イエスさまは神さまの子としてこの世に来られました。そして神の子の権威を持って安息日に御言葉が解き明かされていた会堂の中で疎外されていた片手のなえた人を癒されたのです。これはイエスさまが安息日の主であることを明らかにした出来事であると同時に、人が定めた安息日の細則を越えて本当に安息が必要な人に真の安息を与えられた出来事でした。
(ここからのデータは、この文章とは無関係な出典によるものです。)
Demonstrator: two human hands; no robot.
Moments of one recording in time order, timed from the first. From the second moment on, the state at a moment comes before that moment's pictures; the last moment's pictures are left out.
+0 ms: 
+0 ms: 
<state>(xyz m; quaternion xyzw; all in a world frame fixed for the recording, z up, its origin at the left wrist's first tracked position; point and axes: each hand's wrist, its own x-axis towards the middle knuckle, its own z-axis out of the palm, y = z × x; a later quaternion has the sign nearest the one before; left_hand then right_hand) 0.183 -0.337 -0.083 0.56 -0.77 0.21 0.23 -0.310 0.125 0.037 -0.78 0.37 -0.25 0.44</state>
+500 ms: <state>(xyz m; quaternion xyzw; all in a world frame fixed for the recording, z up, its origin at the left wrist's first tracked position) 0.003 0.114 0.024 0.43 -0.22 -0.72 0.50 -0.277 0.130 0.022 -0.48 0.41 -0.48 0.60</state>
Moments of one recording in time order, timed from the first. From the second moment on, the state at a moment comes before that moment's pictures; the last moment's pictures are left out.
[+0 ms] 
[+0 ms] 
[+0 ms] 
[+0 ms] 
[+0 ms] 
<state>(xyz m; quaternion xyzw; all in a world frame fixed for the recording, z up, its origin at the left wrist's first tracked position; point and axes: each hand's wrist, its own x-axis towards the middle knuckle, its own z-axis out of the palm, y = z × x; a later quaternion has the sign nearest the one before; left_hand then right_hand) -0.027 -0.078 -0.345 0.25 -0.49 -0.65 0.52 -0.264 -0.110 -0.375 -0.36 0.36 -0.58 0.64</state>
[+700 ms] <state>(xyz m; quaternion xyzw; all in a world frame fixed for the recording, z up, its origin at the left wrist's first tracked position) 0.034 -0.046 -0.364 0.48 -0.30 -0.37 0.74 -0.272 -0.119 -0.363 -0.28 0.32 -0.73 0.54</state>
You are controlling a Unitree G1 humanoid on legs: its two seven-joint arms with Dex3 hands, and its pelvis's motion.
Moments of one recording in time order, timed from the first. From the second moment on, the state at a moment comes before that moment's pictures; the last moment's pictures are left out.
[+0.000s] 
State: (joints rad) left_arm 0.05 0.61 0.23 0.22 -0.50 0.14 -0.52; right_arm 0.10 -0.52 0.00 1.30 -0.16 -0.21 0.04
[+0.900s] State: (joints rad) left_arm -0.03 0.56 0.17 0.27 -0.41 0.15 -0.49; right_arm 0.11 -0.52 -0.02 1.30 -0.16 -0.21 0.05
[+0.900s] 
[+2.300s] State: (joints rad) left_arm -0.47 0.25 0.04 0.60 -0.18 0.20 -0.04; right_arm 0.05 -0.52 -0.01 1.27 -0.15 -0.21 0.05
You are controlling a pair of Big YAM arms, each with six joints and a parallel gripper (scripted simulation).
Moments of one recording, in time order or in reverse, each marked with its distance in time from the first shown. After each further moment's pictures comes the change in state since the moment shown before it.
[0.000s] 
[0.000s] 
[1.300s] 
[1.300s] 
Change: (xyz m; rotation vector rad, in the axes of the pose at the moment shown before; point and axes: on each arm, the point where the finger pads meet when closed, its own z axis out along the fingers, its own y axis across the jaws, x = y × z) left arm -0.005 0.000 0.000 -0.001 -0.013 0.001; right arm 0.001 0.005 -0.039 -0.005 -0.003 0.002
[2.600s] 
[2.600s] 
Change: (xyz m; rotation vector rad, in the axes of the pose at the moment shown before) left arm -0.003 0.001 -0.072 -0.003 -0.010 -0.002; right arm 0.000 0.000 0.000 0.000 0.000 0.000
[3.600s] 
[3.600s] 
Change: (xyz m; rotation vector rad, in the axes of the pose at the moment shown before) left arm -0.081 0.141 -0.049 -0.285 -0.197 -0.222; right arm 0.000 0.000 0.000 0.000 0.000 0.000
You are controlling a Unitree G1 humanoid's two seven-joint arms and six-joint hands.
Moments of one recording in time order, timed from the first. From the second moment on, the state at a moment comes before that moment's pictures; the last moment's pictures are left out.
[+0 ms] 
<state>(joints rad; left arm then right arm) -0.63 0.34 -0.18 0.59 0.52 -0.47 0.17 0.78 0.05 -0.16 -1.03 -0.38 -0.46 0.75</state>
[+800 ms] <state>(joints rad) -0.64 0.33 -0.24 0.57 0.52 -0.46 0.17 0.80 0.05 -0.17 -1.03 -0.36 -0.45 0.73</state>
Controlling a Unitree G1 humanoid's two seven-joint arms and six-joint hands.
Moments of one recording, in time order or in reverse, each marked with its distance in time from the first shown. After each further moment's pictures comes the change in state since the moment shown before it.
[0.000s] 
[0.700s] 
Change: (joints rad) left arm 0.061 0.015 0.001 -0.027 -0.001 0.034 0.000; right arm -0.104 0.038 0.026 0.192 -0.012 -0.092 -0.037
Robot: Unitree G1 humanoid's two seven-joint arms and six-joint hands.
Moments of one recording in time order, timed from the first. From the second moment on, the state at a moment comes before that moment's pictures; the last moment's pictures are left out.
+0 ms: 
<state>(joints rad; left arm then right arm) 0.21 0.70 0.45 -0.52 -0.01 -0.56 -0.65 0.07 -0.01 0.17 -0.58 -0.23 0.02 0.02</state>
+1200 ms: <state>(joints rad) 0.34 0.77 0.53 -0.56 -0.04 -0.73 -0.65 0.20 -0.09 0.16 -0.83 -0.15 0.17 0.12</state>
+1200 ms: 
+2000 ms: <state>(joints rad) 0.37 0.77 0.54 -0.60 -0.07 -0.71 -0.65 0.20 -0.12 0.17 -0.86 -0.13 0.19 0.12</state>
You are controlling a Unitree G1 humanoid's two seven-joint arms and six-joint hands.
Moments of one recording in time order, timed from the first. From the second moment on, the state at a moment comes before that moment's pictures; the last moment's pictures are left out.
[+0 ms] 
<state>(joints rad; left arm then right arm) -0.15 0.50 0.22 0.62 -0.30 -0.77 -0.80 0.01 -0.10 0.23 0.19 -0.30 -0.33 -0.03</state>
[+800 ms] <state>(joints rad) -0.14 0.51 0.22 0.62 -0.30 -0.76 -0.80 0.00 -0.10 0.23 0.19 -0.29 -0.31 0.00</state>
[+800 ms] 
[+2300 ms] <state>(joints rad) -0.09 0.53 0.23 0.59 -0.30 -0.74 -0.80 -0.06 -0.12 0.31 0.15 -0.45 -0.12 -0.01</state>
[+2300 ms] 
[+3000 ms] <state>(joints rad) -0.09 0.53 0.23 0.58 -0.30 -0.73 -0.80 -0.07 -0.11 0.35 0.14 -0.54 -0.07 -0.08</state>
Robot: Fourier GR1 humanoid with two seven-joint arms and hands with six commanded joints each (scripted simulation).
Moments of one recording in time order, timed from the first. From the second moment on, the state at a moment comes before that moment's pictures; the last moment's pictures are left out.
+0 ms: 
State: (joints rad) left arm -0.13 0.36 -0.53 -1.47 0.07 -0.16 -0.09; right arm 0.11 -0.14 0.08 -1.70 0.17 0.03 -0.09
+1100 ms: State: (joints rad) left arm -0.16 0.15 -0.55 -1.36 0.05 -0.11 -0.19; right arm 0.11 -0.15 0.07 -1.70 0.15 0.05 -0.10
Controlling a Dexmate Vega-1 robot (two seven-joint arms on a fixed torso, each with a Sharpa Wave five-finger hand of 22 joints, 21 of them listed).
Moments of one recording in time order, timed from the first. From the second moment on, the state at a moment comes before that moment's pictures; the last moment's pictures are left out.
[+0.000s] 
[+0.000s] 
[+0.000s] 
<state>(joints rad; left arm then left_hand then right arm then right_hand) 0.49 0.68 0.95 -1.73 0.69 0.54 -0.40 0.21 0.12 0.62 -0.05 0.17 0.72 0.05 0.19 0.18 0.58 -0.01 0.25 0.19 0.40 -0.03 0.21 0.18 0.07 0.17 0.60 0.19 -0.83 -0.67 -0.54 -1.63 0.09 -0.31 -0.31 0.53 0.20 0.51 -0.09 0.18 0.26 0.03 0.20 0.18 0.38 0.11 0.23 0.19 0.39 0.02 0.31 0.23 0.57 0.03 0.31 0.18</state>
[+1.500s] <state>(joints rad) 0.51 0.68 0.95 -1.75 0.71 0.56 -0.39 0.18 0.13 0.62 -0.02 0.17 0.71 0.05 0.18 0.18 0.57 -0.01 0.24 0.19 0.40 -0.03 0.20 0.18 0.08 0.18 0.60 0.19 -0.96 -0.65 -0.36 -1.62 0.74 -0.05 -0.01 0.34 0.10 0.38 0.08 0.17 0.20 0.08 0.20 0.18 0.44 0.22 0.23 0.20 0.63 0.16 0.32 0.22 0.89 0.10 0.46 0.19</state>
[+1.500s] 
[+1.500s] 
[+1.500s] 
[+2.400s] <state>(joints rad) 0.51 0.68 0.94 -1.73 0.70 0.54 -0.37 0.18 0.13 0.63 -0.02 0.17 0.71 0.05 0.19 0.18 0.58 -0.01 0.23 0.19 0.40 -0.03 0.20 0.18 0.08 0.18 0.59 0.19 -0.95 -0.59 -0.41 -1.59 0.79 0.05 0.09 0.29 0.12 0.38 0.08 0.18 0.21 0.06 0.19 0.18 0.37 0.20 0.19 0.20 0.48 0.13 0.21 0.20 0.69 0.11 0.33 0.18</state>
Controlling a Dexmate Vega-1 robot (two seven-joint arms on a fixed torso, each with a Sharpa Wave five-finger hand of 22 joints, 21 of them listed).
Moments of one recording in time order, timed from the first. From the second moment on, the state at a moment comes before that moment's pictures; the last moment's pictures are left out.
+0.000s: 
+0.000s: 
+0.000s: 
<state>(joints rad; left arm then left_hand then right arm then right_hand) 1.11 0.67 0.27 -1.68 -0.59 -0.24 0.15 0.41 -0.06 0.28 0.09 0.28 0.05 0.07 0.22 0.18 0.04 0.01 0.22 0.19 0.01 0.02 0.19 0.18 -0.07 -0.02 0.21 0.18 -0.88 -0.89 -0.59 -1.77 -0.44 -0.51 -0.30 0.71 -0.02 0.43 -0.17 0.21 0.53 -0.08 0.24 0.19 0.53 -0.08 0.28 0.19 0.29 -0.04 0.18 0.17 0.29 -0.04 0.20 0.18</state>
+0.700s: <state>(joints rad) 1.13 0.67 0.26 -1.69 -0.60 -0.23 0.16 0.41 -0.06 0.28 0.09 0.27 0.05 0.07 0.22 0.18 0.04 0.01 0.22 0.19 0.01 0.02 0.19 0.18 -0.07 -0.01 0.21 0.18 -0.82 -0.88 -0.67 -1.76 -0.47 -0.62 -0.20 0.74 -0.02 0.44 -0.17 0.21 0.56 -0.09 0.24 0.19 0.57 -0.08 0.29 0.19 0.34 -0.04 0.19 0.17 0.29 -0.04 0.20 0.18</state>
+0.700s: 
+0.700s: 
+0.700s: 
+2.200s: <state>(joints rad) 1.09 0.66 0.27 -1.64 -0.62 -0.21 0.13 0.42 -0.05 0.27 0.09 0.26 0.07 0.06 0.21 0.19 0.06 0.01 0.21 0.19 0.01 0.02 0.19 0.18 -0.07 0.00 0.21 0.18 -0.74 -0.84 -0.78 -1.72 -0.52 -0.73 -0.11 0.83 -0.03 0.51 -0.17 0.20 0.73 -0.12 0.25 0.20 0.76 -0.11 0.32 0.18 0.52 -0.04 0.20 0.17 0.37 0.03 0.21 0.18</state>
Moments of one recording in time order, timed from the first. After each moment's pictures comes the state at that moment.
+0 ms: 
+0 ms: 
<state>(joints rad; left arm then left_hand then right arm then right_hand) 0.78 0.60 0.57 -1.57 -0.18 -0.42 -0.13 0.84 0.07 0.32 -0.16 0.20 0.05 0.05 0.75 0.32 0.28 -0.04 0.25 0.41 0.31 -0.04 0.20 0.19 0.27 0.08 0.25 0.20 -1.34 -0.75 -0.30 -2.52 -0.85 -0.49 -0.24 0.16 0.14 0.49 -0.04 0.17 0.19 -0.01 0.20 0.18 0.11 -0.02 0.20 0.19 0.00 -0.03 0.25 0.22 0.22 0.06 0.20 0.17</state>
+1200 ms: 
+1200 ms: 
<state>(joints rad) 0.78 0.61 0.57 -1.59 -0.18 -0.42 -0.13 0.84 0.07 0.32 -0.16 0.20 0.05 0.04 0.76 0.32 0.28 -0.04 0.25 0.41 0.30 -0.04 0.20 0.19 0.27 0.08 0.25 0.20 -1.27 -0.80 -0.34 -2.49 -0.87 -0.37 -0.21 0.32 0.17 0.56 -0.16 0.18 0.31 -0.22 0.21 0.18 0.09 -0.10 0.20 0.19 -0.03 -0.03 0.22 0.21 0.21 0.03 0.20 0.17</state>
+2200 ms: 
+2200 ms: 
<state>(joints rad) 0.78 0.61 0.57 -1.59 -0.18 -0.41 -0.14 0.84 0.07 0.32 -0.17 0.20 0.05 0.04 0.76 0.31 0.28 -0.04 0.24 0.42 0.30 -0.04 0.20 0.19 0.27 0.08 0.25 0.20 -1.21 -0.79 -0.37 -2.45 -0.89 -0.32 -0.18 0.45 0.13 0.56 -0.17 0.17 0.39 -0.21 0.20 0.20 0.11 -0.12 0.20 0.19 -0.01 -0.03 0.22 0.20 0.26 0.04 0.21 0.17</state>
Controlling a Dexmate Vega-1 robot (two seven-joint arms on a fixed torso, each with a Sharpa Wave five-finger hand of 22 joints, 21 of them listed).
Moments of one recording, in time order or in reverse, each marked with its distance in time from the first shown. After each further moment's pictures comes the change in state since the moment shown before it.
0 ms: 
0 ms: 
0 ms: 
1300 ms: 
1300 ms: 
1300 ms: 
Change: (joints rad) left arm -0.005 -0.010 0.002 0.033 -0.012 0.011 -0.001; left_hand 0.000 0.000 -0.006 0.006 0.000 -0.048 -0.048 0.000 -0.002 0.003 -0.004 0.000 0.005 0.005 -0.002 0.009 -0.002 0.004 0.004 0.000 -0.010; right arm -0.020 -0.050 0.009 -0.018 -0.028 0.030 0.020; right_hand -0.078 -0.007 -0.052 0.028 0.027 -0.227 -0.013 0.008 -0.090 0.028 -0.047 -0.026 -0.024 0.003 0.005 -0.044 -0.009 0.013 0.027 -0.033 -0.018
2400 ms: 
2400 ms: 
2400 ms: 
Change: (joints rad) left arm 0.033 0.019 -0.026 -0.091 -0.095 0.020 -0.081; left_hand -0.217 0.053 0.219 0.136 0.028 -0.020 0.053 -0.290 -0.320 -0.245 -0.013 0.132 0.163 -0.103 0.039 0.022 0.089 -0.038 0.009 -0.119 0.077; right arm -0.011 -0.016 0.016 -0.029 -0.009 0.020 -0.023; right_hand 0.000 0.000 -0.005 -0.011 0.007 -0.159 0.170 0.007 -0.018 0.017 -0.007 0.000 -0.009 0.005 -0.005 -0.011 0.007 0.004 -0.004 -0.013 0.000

キリスト教はイエスさまの復活を記念して週の初めの日を礼拝の日として守っています。教会の中にいながらも様々な規範によって疎外される人がいないように、安息日の主であるイエス・キリストに聞きながら日々歩んでいければと思います。

祈りの家

マタイによる福音書21:12-17

2009年1月25日

イエスさまはエルサレム神殿の境内で売り買いしていた人々を追い出して「わたしの家は、祈りの家と呼ばれる」と言われました。そして近寄って来た目の見えない人や足の不自由な人をいやされました。私たちはこのイエスさまの行為から神殿の本質を教えられます。

まず、神殿とは「神さまの家」です。神さまが臨在してくださる場所です。これは神さまが一定の場所に限られるという意味ではなく、時空に限界のある人間のレベルまでご自分を合わせてその人間との交わるという神さまの決断です。次に、神殿とは「祈りの家」です。イエスさまが引用されたイザヤの言葉には「すべての民族のため」とありますから、祈りというのは自分と神さまだけではなく、必ず他者を視野に入れるという意味があります。

神さまの臨在を経験する、また隣人のために執り成しの祈りをする、この二つがイエスさまが言おうとする神殿の本質ではないでしょうか。イエスさまをメシアとして賛美する子どもたちと、イエスさまの行為を理解できない宗教指導者たちが対比されます。イエスさまはご自分がエルサレム神殿に代わる新しい神殿であることを強調します。イエス・キリストは十字架で贖罪のいけにえとしてご自分の体を献げられたのです。

教会はキリストの体ですから神さまの神殿です。その教会に連なる一人一人もまたイエス・キリストを心から受け入れた神さまの神殿です。イエスさまご自身がわたしたちから間違った考えを追い出してくださり、痛みや苦しみを癒して下さることを確信します。

救いをもたらす神の力

ローマの信徒への手紙1:8-17

2009年1月18日

福音は神の力です。ローマ皇帝の力が崇められていた時代にパウロは大胆にイエス・キリストの十字架と復活を神の力として力説しています。パウロはまだ会ったこともないローマの教会の人々にこの福音を宣べ伝えてお互いに励まし合うことを夢見ています。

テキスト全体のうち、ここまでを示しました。